Work task – Reproduce all the records word for word. Omit images.

#### Task input ####

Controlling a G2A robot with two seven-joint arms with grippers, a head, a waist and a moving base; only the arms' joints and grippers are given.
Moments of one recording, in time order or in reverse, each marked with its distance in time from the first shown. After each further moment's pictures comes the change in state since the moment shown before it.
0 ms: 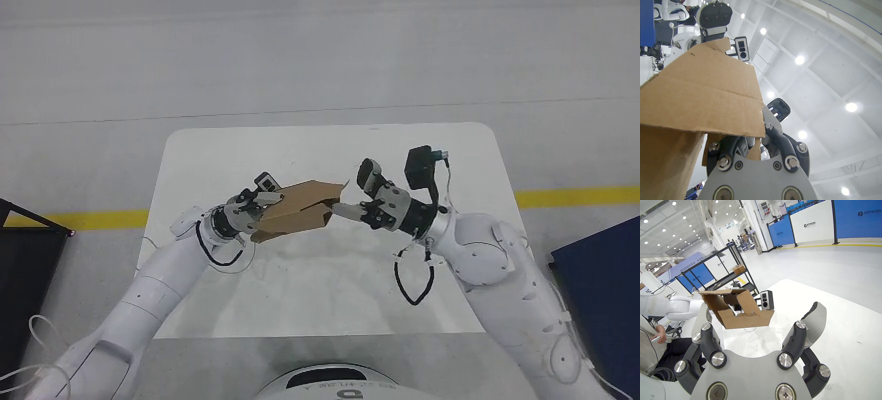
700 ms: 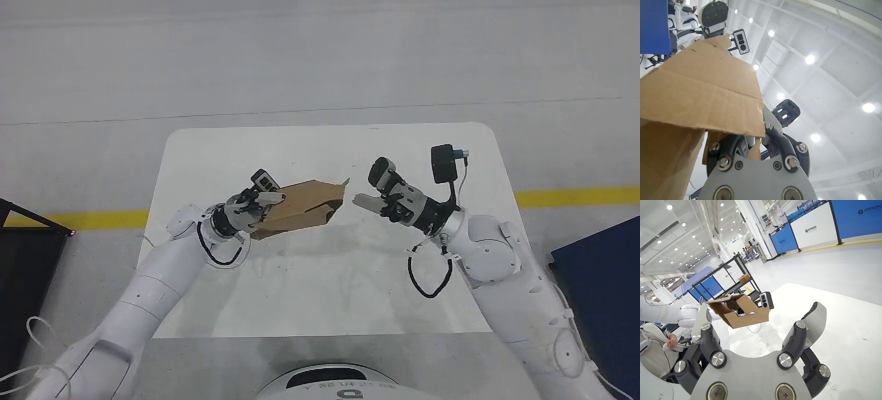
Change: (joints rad) left arm 0.023 -0.009 -0.033 -0.009 0.000 -0.005 0.058; right arm -0.029 0.008 0.061 0.095 0.134 -0.087 -0.036
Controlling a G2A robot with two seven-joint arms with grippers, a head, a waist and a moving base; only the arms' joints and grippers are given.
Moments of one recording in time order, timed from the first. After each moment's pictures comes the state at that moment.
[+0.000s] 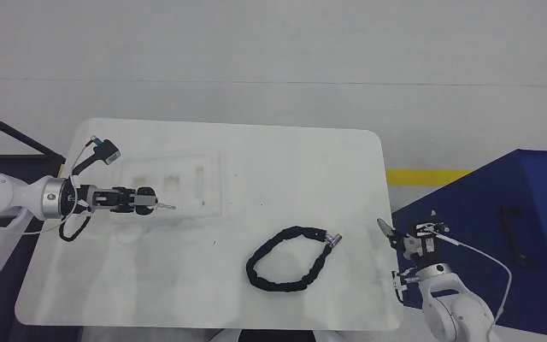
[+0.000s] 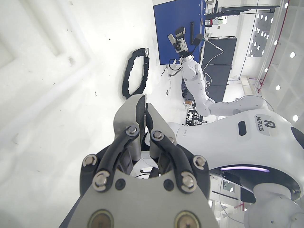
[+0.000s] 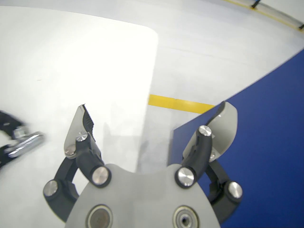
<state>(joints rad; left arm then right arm) 1.01 -0.41 -1.23 -1.46 -0.68 -0.33 -1.35 -1.79 -1.15 1.58 -1.93 -1.23 -0.10 0.11</state>
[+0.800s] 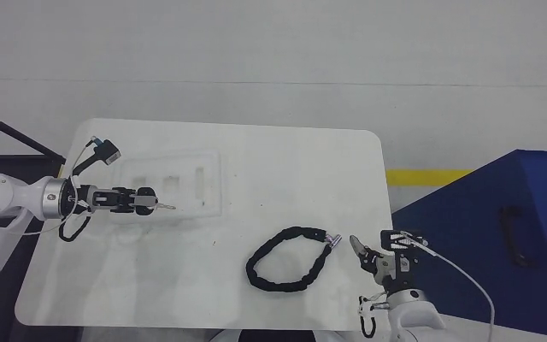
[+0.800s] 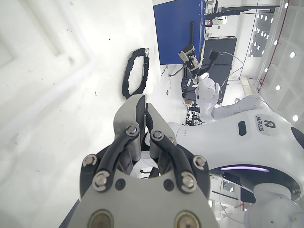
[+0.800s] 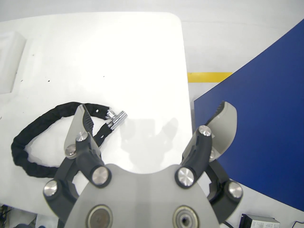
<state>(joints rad) 1.01 -0.41 -1.23 -1.46 -0.68 -0.33 -1.35 -1.90 -1.19 1.35 -2.34 -1.33 0.36 0.55</state>
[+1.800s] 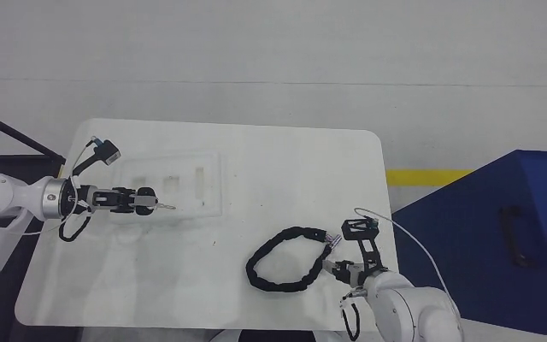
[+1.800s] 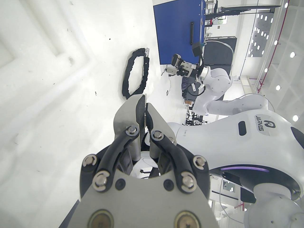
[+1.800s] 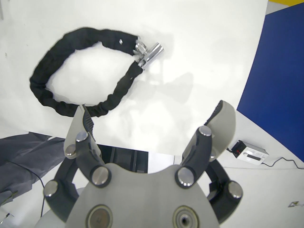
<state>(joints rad) 1.01 -0.41 -1.23 -1.46 -0.68 -0.33 -1.35 -1.60 -1.26 1.19 -2.32 -1.41 0.42 1.40</state>
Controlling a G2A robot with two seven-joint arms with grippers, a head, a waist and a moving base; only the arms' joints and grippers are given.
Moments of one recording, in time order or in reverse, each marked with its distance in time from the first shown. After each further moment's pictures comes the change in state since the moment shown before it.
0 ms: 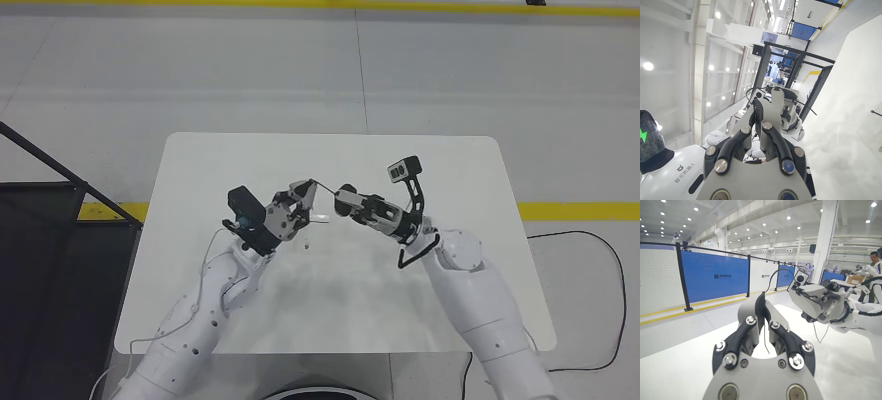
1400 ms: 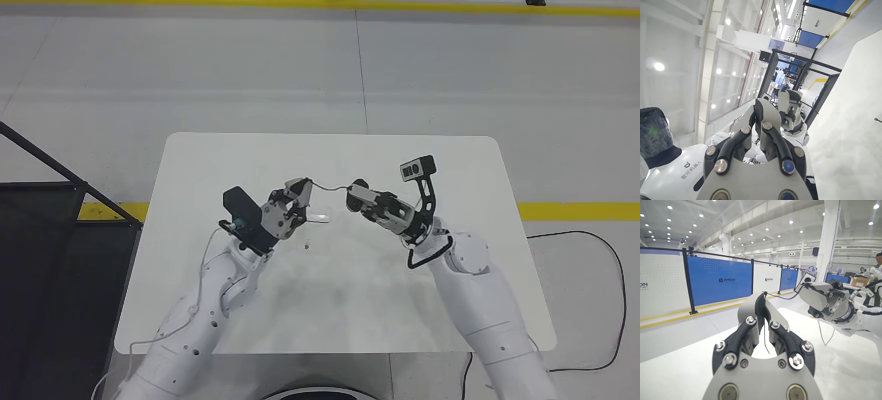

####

Written solution –
Controlling a G2A robot with two seven-joint arms with grippers, a head, a waist and a moving base; only the arms' joints and grippers are given.
Moments of one recording, in time order or in reverse, each marked with its distance in time from the first shown. After each further moment's pictures comes the change in state since the moment shown before it.
0 ms: 
700 ms: 
Change: (joints rad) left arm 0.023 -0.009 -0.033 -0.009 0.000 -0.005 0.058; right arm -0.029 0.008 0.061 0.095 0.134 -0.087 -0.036
Controlling a G2A robot with two seven-joint arms with grippers, a head, a waist and a moving base; only the arms' joints and grippers are given.
Moments of one recording in time order, timed from the first. After each moment's pictures comes the state at that moment.
[+0.000s] 
[+0.000s] 
[+0.000s] 
<state>(joints rad; left arm then right arm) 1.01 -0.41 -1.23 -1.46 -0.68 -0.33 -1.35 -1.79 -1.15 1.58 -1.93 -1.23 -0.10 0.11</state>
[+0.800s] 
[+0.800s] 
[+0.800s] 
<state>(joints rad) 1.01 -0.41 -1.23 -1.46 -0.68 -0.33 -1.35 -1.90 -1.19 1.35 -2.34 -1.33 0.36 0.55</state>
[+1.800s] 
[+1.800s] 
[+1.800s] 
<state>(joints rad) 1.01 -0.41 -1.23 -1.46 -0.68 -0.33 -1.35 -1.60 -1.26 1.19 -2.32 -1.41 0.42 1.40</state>
Controlling a G2A robot with two seven-joint arms with grippers, a head, a waist and a moving base; only the arms' joints and grippers are given.
Moments of one recording, in time order or in reverse, each marked with its distance in time from the first shown. After each further moment's pictures comes the change in state since the moment shown before it.
0 ms: 
1400 ms: 

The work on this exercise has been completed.